Size matters when funding a franchise

Colin Chadwick QFP looks at the challenges faced by prospective franchise owners when they are seeking funding for small and large franchises.

If you are looking to raise finance for a franchise, in the majority of cases you should not have too much difficulty, provided you have a sound credit history and a robust business plan. You should approach a bank that has a dedicated franchise department as there are some clear advantages to you in doing so.

The franchise department will have a good knowledge of the franchise, how it has performed over the years, what the business plan should include and how it will perform in the early days and will look to structure any offer of finance accordingly.

Before lending, a business plan will be required and should include details about the franchise, the costs, the sector it operates in, its competition – locally, regionally and nationally – your CV, your assets and liabilities and projected financial information. If you are buying an existing franchise business, information about the actual financial performance will be required – ideally for the last three years.

For established successful franchises, you will be able to raise a greater level of finance for your start-up costs and working capital requirements.

To give you an example, this could be up to 70 per cent of the total finance required. For new franchises the figure will be around 50-60 per cent. This compares well against raising finance for an independent start-up business, which does not have a brand and proven model behind it.


Obviously there has been a period of recession, but throughout this, finance has been made available to people looking to start up a franchise. Business failure in the franchise sector is lower than the start-up market as a whole and that makes it attractive to a bank. The 2012 NatWest/British Franchise Association Survey reported that 91 per cent of franchise owners were trading at a profit.

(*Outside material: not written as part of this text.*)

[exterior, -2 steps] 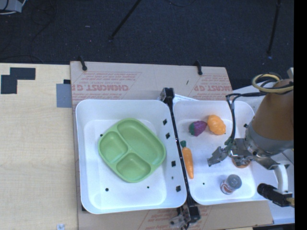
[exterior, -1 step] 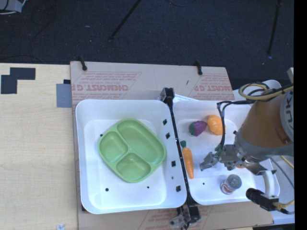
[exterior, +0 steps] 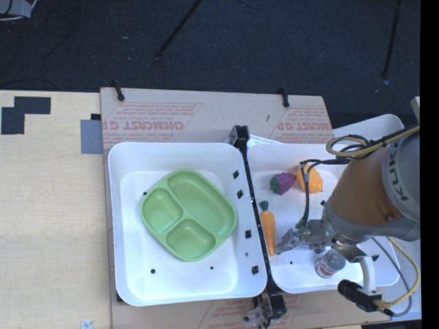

How much will it cost to set up a franchise?

The answer to the above question depends upon what type of franchise you opt for.

There is a huge amount of variation depending on the sector. For example, the average start-up cost for personal services is about £24,000, whereas for hotels and catering, it is roughly £140,000, according to the NatWest/bfa survey. Included in the cost are items such as the Franchise Fee, equipment, stock and working capital.

When approaching a bank for funding, the cost of the franchise is clearly a consideration. For franchises where the start-up costs are higher, the franchise owner contribution will also be higher as you will need to contribute a minimum of 30 per cent of the total finance required.

Additionally, when a higher funding requirement is required on a viable business proposition, the bank will require a charge over assets as security, which may not be required for funding under £25,000. If there are no assets to offer as security for a conventional loan, the banks will look towards the Enterprise Finance Guarantee (EFG) scheme. Launched by the Government in January 2009, the EFG scheme supports the banks in lending to customers where traditional bank lending would not have been available. It provides the bank with a partial guarantee (75 per cent) from the Government on borrowing.

Starting out in business is a big decision but whatever you decide, provided you do your research, entering the franchise sector should be a rewarding experience. NatWest has the longest established dedicated franchise department of any bank, helping thousands of entrepreneurs set up successfully each year in the sector.

Colin Chadwick QFP is the Director of Franchise Development for Royal Bank of Scotland Group. With over 30 years of experience in banking he is a Qualified Franchise Professional and a regular speaker at franchise exhibitions and seminars.